§ What is needed: Scan the entries below and return each line that contains "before".

[Source data]
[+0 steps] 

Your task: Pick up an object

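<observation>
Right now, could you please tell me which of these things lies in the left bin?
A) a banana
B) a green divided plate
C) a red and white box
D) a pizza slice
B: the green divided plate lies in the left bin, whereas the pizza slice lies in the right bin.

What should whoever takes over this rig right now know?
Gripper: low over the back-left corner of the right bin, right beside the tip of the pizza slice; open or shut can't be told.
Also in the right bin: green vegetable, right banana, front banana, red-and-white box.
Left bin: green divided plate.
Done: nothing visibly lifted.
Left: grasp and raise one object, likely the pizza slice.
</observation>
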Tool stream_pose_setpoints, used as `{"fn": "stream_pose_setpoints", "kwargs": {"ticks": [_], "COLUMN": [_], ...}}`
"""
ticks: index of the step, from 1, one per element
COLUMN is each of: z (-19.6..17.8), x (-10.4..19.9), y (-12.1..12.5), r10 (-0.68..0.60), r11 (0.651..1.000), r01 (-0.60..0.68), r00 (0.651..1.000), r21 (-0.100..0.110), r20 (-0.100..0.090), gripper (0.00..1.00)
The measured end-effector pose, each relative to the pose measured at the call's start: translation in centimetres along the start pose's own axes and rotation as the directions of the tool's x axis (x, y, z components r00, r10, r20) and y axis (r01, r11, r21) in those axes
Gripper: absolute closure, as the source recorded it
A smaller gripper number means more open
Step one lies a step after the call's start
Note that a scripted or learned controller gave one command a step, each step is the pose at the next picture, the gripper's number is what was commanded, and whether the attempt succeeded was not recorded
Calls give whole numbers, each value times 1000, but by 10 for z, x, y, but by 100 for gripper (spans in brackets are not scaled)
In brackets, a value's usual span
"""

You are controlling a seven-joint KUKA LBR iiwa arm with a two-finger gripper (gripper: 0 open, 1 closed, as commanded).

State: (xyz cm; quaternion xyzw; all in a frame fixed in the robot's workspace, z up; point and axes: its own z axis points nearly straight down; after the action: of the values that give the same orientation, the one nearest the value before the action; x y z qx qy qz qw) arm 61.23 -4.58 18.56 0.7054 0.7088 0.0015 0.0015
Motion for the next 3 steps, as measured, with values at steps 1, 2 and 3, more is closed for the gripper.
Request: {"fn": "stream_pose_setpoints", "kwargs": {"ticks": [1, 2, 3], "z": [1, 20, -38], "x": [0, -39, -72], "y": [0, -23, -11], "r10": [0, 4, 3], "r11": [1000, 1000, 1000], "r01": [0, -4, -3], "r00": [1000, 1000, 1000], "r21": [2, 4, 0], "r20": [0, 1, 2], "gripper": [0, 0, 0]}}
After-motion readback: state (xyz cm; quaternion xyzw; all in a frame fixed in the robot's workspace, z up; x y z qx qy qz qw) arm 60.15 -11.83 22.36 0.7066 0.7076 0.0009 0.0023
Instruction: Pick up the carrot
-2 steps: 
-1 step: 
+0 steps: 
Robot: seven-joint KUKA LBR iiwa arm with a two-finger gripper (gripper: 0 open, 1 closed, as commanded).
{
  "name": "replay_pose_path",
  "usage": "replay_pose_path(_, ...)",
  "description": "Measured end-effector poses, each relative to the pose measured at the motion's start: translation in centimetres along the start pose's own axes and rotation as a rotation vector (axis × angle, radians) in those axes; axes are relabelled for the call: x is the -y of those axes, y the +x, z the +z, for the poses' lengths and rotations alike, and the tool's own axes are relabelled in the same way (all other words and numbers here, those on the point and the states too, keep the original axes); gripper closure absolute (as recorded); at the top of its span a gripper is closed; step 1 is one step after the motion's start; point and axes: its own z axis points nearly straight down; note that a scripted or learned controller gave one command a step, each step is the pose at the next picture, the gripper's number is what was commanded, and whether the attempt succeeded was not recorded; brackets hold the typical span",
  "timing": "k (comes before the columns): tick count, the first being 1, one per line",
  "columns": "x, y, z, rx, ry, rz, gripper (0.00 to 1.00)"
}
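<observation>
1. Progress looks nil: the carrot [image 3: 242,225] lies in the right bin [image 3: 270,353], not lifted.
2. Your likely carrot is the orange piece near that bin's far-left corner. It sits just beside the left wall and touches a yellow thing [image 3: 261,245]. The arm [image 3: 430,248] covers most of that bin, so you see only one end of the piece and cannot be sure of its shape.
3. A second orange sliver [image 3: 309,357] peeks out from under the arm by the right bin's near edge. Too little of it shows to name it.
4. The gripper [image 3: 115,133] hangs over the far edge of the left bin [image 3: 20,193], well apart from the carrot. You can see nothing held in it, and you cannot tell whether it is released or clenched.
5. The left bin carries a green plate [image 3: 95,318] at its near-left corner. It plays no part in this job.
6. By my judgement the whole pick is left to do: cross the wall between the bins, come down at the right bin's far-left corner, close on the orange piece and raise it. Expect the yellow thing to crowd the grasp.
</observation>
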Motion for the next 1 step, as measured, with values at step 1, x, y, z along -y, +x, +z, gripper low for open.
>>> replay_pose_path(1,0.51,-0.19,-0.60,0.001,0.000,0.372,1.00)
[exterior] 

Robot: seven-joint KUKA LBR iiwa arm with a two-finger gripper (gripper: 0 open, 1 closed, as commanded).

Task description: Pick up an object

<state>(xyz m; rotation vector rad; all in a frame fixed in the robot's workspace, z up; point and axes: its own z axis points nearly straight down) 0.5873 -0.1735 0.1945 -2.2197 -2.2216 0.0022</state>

§ Worked solution:
State: (xyz cm; quaternion xyzw; all in a frame fixed in the robot's workspace, z up; point and axes: its own z axis points nearly straight down; after the action: of the values that give the same orientation, the one nearest the value before the action; x y z qx qy qz qw) arm 61.23 -4.58 18.56 0.7054 0.7088 0.0015 0.0015
  "timing": "k (comes before the columns): tick count, the first being 1, one per line",

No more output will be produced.